Going through the data below, please show each line containing the string "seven".
======== SOURCE MATERIAL
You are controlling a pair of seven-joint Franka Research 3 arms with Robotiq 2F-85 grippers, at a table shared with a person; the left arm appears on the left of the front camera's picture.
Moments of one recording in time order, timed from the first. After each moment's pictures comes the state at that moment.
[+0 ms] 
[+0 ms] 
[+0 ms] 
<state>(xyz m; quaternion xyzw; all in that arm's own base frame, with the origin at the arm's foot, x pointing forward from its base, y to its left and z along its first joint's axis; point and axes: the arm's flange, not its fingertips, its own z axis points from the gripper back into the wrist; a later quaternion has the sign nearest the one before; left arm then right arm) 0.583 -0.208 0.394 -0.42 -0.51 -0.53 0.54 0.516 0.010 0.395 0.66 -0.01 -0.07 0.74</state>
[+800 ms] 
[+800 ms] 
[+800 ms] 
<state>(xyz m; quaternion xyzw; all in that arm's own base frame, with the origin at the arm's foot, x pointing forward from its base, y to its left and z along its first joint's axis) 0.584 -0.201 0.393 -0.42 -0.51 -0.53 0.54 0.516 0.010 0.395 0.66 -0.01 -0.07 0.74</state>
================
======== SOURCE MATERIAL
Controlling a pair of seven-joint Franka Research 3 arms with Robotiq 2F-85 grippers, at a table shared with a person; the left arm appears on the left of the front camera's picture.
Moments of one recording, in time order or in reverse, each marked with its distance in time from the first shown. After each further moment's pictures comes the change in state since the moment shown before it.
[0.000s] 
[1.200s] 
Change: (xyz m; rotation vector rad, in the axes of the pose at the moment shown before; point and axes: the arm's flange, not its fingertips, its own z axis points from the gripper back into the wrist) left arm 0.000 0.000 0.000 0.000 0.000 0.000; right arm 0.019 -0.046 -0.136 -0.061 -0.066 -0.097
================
▸ **ANSWER FOR THIS EXERCISE**:
You are controlling a pair of seven-joint Franka Research 3 arms with Robotiq 2F-85 grippers, at a table shared with a person; the left arm appears on the left of the front camera's picture.
Controlling a pair of seven-joint Franka Research 3 arms with Robotiq 2F-85 grippers, at a table shared with a person; the left arm appears on the left of the front camera's picture.

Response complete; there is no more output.